====== ENTRIES SHOWN

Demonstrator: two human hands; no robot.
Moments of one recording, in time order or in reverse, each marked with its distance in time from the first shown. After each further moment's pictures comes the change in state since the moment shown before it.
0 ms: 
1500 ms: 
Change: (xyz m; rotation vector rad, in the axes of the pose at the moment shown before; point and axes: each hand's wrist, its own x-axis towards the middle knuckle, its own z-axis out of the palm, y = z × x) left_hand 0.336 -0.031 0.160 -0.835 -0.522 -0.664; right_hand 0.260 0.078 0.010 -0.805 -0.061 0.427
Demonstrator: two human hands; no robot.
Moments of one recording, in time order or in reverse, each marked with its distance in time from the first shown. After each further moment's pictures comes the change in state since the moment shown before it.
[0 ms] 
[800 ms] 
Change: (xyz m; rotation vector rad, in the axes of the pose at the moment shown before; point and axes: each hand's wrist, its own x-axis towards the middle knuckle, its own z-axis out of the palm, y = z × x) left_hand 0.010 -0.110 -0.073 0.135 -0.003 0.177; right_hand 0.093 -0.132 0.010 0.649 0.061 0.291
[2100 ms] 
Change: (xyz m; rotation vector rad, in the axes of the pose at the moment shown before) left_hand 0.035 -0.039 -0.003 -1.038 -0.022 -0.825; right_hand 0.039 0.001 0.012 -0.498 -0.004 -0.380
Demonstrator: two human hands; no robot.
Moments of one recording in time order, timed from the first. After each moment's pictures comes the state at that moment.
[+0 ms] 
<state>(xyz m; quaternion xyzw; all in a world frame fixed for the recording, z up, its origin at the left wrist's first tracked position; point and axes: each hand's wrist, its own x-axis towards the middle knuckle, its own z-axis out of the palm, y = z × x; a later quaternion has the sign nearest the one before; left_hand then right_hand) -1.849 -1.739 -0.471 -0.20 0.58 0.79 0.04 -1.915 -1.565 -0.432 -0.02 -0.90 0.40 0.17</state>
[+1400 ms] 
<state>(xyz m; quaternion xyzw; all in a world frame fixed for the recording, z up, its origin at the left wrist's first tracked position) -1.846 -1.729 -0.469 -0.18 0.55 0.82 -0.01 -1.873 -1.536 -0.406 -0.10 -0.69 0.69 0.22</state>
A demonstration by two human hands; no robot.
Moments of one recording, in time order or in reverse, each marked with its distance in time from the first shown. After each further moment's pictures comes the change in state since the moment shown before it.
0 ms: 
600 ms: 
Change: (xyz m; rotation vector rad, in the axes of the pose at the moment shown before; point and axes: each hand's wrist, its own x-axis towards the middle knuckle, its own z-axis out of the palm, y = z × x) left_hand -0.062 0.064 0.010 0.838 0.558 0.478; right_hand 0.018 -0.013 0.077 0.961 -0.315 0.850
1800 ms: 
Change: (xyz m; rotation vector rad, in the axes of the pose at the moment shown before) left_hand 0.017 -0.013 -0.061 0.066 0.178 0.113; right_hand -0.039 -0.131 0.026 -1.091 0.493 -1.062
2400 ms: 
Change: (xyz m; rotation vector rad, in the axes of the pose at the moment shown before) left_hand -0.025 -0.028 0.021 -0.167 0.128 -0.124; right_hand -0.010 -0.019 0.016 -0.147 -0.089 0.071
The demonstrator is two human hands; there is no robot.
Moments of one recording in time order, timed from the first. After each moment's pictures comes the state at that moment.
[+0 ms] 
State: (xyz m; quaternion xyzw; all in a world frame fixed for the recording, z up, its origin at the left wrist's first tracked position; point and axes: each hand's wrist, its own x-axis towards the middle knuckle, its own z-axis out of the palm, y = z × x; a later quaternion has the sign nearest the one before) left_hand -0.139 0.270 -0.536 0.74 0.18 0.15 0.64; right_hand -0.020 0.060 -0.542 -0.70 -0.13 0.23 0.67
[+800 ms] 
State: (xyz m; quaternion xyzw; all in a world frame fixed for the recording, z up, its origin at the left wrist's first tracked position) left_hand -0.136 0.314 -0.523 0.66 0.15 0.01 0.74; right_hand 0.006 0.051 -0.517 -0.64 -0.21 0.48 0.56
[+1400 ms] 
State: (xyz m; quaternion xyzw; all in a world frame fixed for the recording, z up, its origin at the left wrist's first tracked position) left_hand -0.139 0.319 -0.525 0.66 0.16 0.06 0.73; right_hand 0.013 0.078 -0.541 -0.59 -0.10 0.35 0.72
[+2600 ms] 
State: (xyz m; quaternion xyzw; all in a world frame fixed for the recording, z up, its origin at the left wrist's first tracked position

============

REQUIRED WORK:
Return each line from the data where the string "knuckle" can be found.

RESULT BELOW:
Change: (xyz m; rotation vector rad, in the axes of the pose at the moment shown before; point and axes: each hand's wrist, its own x-axis towards the middle knuckle, its own z-axis out of the palm, y = z × x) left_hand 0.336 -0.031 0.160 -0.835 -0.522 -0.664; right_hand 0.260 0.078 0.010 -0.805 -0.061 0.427
Change: (xyz m; rotation vector rad, in the axes of the pose at the moment shown before; point and axes: each hand's wrist, its own x-axis towards the middle knuckle, its own z-axis out of the palm, y = z × x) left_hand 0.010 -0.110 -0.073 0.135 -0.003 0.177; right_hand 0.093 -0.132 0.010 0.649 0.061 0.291
<state>(xyz m; quaternion xyzw; all in a world frame fixed for the recording, z up, its origin at the left wrist's first tracked position; point and axes: each hand's wrist, its own x-axis towards the middle knuckle, its own z-axis out of the palm, y = z × x; a later quaternion has the sign nearest the one before; left_hand then right_hand) -1.849 -1.739 -0.471 -0.20 0.58 0.79 0.04 -1.915 -1.565 -0.432 -0.02 -0.90 0.40 0.17</state>
Change: (xyz m; rotation vector rad, in the axes of the pose at the moment shown before; point and axes: each hand's wrist, its own x-axis towards the middle knuckle, its own z-axis out of the palm, y = z × x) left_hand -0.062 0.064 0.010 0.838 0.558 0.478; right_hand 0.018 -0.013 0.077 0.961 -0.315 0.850
State: (xyz m; quaternion xyzw; all in a world frame fixed for the recording, z up, its origin at the left wrist's first tracked position; point and axes: each hand's wrist, its own x-axis towards the middle knuckle, its own z-axis out of the palm, y = z × x; a later quaternion has the sign nearest the one before) left_hand -0.139 0.270 -0.536 0.74 0.18 0.15 0.64; right_hand -0.020 0.060 -0.542 -0.70 -0.13 0.23 0.67

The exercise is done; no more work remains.